How to determine an exomoon's sense of orbital motion

TL;DR

This paper proposes two novel methods to determine an exomoon's sense of orbital motion using upcoming telescope capabilities, one based on transit timing and the other on spectral distortions, enabling insights into moon origins.

Contribution

It introduces two new observational techniques for exomoon orbital sense determination, leveraging transit timing dichotomy and Rossiter-McLaughlin effect measurements.

Findings

Transit timing dichotomy can reveal exomoon orbital sense with 2-12 s precision for large moons.

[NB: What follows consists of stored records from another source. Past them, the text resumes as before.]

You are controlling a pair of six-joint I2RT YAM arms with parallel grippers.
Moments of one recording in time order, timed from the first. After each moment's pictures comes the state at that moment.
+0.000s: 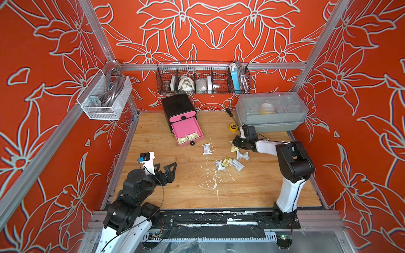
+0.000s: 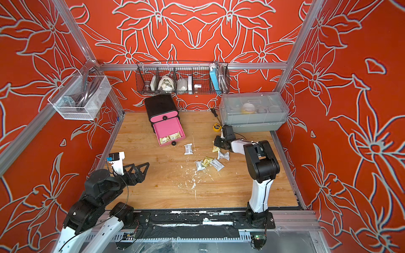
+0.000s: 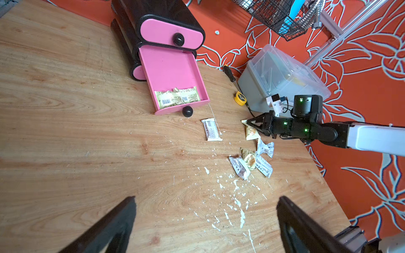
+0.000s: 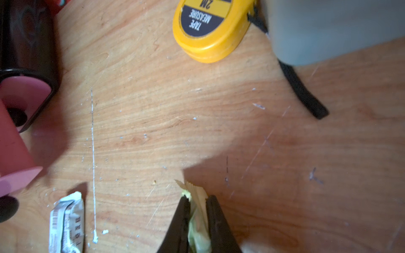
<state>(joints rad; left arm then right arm) -0.28 0.29 0.67 -0.76 0.08 -0.51 0.29 1.90 1.05 0.02 -0.20 0.51</state>
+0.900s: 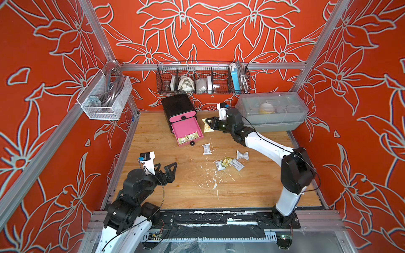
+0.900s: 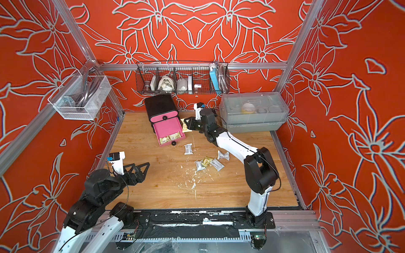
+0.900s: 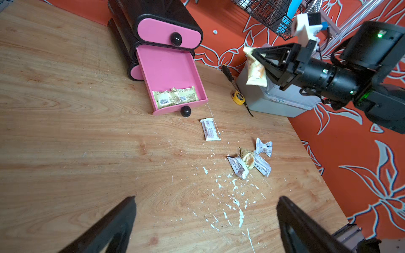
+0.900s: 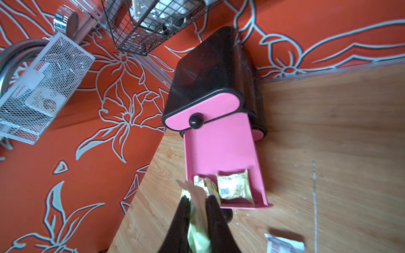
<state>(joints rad) -0.28 0.29 0.67 -0.75 0.09 -0.51 0.61 1.84 1.46 0.09 -0.26 0.64</state>
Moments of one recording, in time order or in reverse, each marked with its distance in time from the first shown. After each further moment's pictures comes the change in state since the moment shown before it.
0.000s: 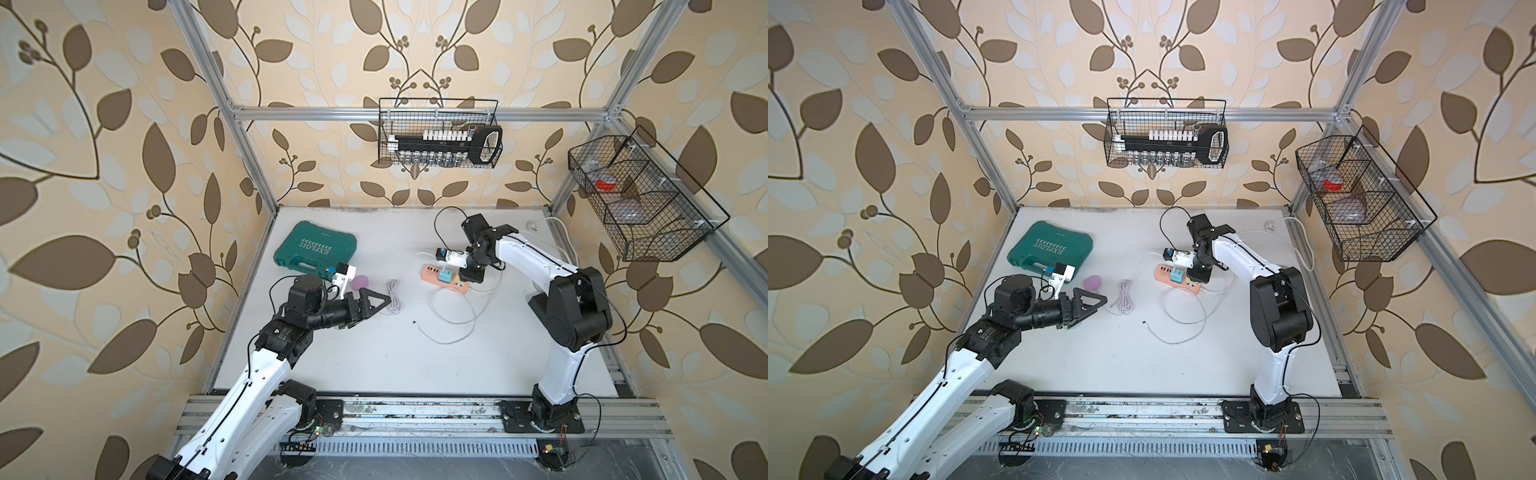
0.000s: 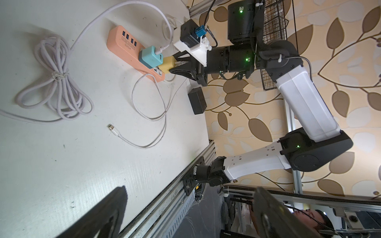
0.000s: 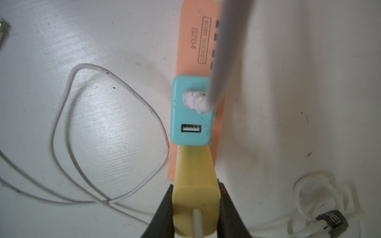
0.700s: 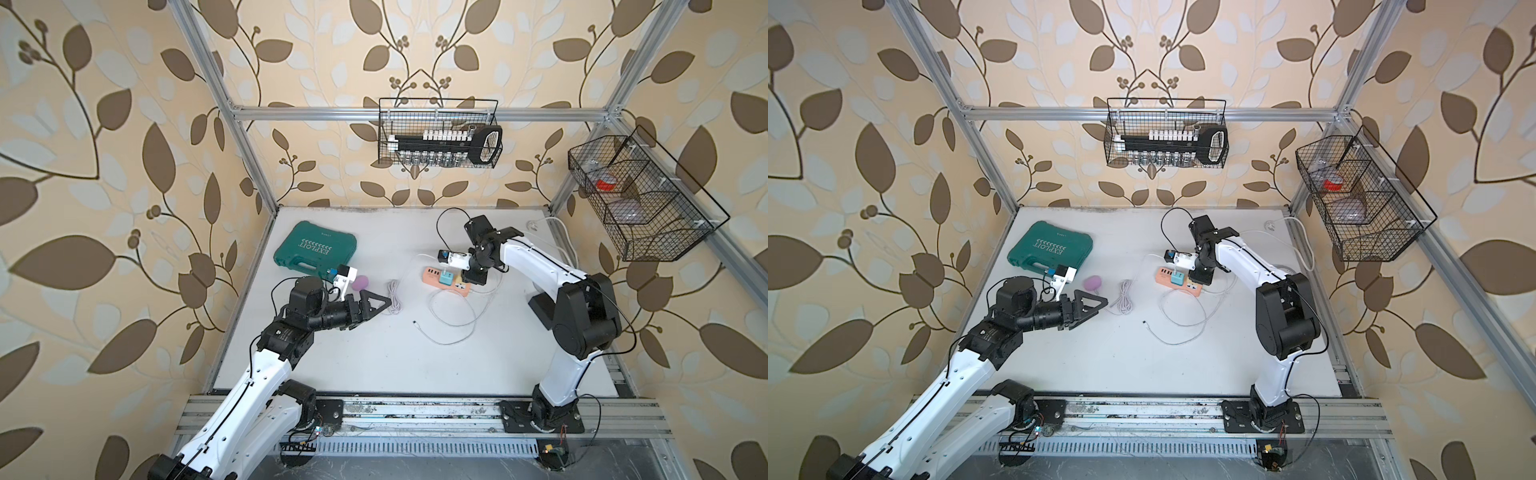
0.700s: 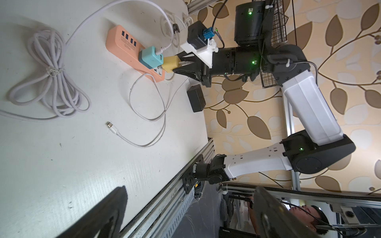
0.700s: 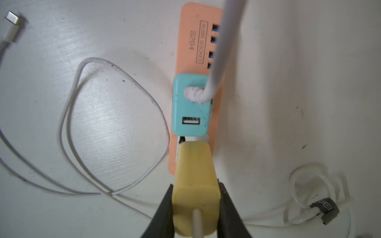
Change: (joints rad) left arm 0.000 0.000 -0.032 0.037 0.019 -0.009; right arm 0.003 -0.081 -0.044 -0.006 0.008 -0.008
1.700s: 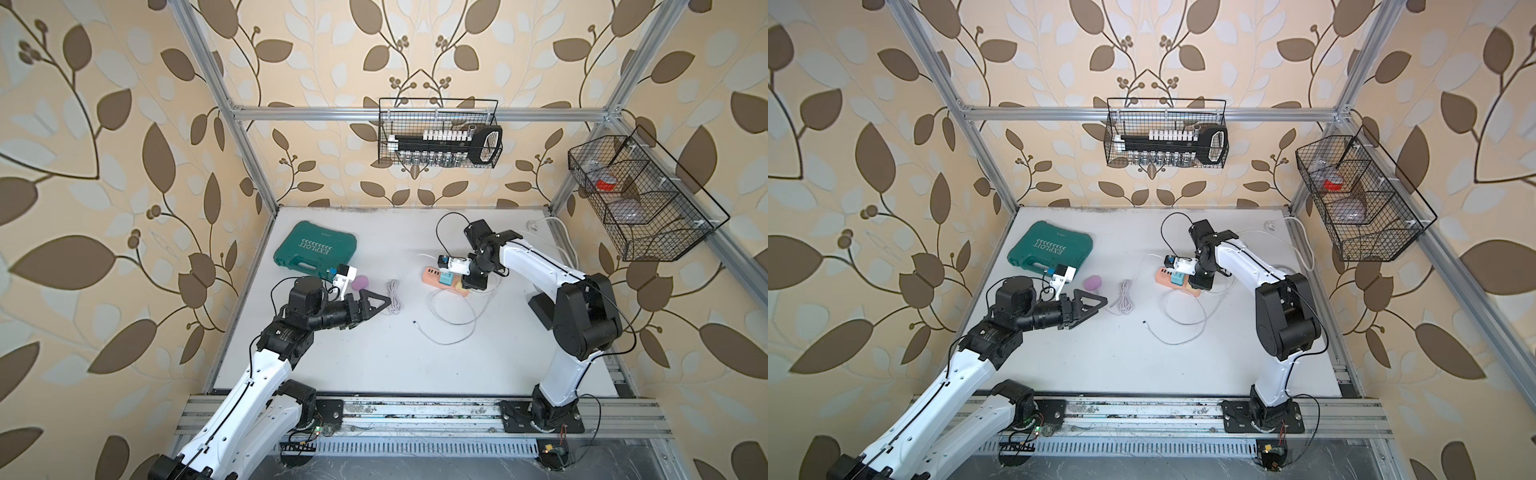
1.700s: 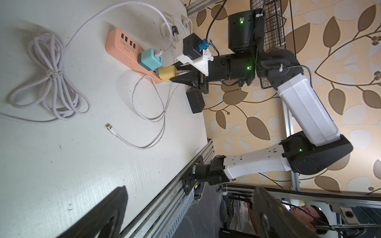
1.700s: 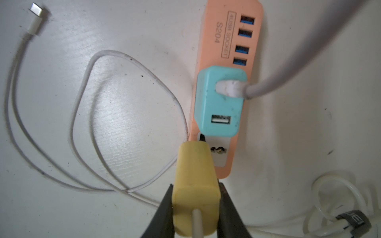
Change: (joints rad) left arm 0.006 0.000 0.000 0.006 0.003 0.000; right arm 0.005 0.008 -0.039 -0.011 -0.031 -0.006
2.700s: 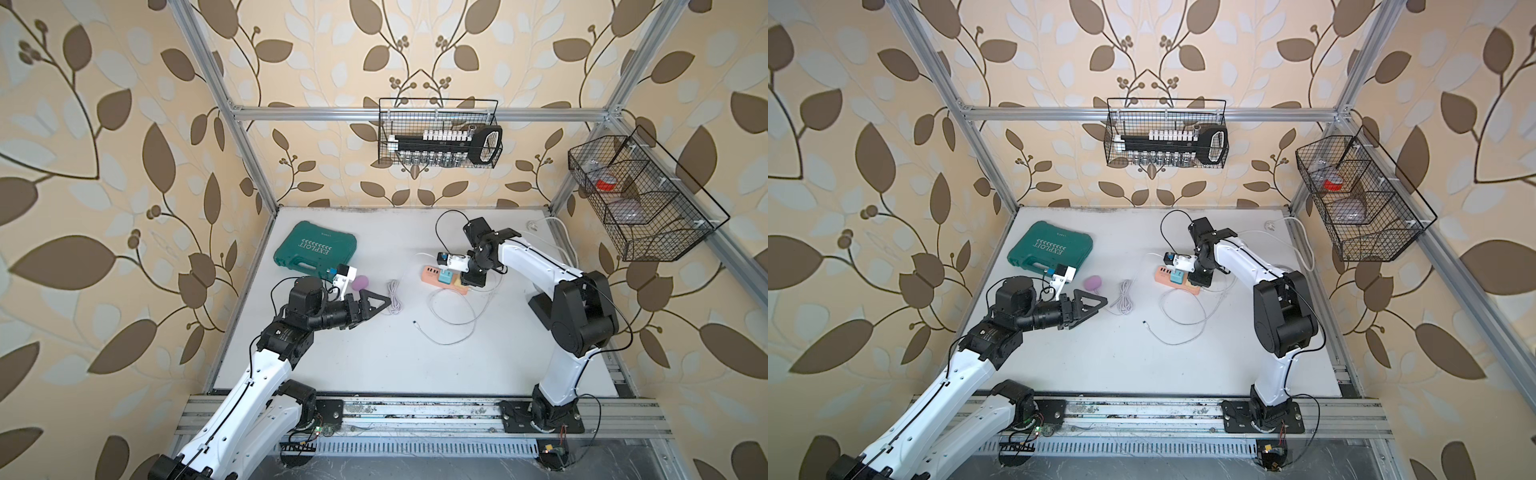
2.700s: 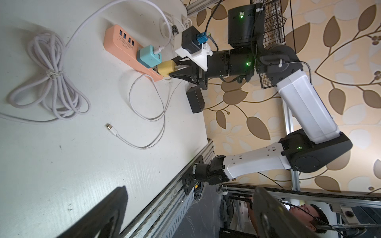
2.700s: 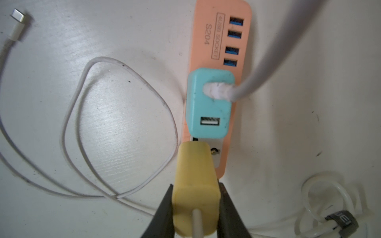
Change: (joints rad) left arm 0.000 0.000 0.000 0.000 0.000 0.001; right arm -0.006 0.024 0.031 0.015 0.008 0.000
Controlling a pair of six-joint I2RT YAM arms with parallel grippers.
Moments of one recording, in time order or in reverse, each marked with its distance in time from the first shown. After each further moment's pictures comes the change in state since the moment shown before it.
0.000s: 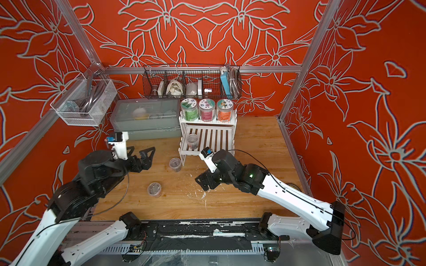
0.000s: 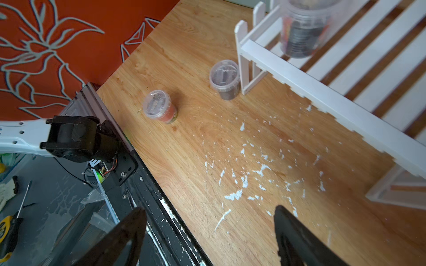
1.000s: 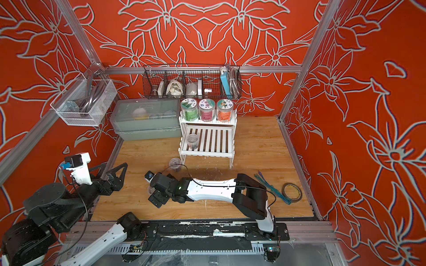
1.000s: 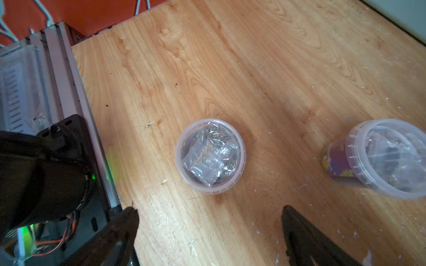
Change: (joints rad) left arm 0.001 -0.231 0.046 -0.215 -0.066 -0.024; right arm 0.284 0.809 0.362 0.373 0.179 -0.129
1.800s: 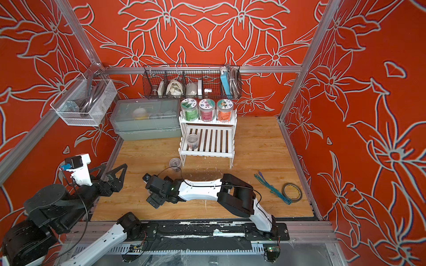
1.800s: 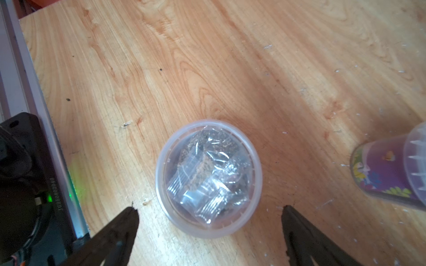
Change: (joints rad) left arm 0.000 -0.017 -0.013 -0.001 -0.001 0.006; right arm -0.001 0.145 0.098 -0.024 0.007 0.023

Spectral distortions can measure the moon's orbital plane orientation with ~100 m/s RME amplitude.

Methods are feasible with the European Extremely Large Telescope for Earth-sized moons around nearby stars.

Abstract

We present two methods to determine an exomoon's sense of orbital motion (SOM), one with respect to the planet's circumstellar orbit and one with respect to the planetary rotation. Our simulations show that the required measurements will be possible with the European Extremely Large Telescope (E-ELT). The first method relies on mutual planet-moon events during stellar transits. Eclipses with the moon passing behind (in front of) the planet will be late (early) with regard to the moon's mean orbital period due to the finite speed of light. This "transit timing dichotomy" (TTD) determines an exomoon's SOM with respect to the circumstellar motion. For the ten largest moons in the solar system, TTDs range between 2 and 12 s. The E-ELT will enable such measurements for Earth-sized moons around nearby stars. The second method measures distortions in the IR spectrum of the rotating giant planet when it is transited by its moon. This Rossiter-McLaughlin effect (RME) in the planetary spectrum reveals the angle between the planetary equator and the moon's circumplanetary orbital plane, and therefore unveils the moon's SOM with respect to the planet's rotation. A reasonably large moon transiting a directly imaged planet like beta Pic b causes an RME amplitude of almost 100 m/s, about twice the stellar RME amplitude of the transiting exoplanet HD209458b. Both new methods can be used to probe the origin of exomoons, that is, whether they are regular or irregular in nature.